Daniel Boggan, Sr. and Robert Holland, Sr. African American Community Fund

The Boggan and Holland Fund had two deserving recipients this round, including the Harrington Helpers PCO for the 2024 MLK Community Dinner and Play Right Sports Academy for general program operations. The funds granted to Play Right Sports Academy “will allow local Albion youth to engage in afterschool and team activities designed to provide exercise, learn fundamentals of team sports with leadership examples and provide self-esteem along with some additional nutrition.” Each grantee received $1,000.
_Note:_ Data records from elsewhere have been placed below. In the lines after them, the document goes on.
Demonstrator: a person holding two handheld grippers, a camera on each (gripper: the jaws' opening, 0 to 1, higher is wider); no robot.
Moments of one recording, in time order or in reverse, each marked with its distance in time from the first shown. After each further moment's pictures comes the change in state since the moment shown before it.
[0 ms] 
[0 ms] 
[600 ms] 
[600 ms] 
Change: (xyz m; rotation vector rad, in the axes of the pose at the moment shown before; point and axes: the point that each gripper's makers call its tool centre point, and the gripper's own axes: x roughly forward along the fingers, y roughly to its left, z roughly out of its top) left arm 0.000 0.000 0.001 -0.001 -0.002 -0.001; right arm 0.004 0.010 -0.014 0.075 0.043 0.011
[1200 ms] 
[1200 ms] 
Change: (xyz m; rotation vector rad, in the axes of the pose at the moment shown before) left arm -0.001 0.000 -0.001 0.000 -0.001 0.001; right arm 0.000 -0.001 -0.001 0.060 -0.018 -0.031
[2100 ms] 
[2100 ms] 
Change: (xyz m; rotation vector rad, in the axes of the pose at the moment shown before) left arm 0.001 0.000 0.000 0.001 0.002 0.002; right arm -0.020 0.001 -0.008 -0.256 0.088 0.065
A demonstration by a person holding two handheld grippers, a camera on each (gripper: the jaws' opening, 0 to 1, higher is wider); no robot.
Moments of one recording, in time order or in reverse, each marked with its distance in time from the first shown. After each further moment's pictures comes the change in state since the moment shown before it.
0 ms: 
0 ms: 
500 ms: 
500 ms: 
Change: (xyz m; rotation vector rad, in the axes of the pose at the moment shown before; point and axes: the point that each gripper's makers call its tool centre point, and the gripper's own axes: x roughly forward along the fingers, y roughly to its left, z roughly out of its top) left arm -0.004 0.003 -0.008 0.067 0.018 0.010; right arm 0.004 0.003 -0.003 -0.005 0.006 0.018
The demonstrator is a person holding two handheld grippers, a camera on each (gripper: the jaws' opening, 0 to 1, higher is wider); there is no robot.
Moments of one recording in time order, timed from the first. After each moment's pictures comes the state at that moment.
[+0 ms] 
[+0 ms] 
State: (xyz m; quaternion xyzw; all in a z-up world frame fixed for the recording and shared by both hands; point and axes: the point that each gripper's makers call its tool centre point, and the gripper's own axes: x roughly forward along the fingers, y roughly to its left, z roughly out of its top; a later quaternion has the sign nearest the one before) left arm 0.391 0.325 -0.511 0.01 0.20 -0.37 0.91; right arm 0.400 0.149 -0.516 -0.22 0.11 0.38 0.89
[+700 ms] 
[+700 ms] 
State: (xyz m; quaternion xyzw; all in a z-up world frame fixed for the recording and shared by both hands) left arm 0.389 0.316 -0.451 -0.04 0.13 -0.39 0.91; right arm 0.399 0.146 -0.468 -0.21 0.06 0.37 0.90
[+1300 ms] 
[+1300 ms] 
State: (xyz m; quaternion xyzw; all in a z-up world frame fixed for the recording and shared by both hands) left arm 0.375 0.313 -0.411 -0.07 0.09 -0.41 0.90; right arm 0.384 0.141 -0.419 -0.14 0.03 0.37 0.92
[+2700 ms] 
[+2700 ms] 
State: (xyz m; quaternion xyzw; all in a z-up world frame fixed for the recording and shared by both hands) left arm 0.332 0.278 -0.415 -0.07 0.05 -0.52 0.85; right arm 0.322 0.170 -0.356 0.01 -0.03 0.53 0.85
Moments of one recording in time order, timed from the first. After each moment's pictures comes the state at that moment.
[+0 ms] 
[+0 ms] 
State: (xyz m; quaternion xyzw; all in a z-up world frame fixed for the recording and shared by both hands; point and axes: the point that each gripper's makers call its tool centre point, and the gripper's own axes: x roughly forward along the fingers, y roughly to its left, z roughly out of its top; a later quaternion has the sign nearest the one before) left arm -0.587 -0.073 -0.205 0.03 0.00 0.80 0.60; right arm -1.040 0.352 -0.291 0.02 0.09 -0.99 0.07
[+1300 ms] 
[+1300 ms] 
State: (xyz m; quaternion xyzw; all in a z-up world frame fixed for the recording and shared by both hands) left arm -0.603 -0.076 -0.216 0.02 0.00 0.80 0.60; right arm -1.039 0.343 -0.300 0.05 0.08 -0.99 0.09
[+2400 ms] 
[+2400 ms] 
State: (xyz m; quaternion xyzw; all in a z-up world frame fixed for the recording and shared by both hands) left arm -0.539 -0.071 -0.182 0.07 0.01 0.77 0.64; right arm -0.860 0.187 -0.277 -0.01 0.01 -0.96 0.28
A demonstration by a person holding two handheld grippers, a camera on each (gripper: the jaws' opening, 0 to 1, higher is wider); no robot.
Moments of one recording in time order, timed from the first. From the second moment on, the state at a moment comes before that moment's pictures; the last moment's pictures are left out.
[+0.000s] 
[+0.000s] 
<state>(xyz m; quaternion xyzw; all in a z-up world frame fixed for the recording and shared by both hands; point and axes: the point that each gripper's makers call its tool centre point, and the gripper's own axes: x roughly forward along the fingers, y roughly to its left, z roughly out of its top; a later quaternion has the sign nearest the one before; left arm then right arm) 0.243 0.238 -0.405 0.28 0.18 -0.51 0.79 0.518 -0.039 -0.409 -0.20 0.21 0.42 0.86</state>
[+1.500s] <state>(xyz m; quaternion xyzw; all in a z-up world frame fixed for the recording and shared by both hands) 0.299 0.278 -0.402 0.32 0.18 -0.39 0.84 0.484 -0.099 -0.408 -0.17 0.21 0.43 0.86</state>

Riverfront and Environmental Fund

The Earth and Environment Department at Albion College received $1,600 for their Harrington Science Outreach program. This program is grade-level designed “concepts of freshwater resources to aid in meeting state science and social studies standards. Additionally, the project seeks to raise elementary-aged student awareness of their natural environment and the importance of water culturally, historically, scientifically, and as a resource.” Dr. Joe Lee-Cullin stated that “it helps to reinforce scientific ideas while also showing students how the environment responds to things we do on the land, even if it is out of sight, out of mind groundwater. The groundwater model that this grant supports can give us a view beneath the Earth that we have to otherwise imagine. Ultimately, my hope is that, beyond grasping state standards for scientific analysis, that the students we work with will find appreciation for our natural waters and will have a very good foundation for being environmentally-conscious citizens as they navigate middle school, high school, and beyond.”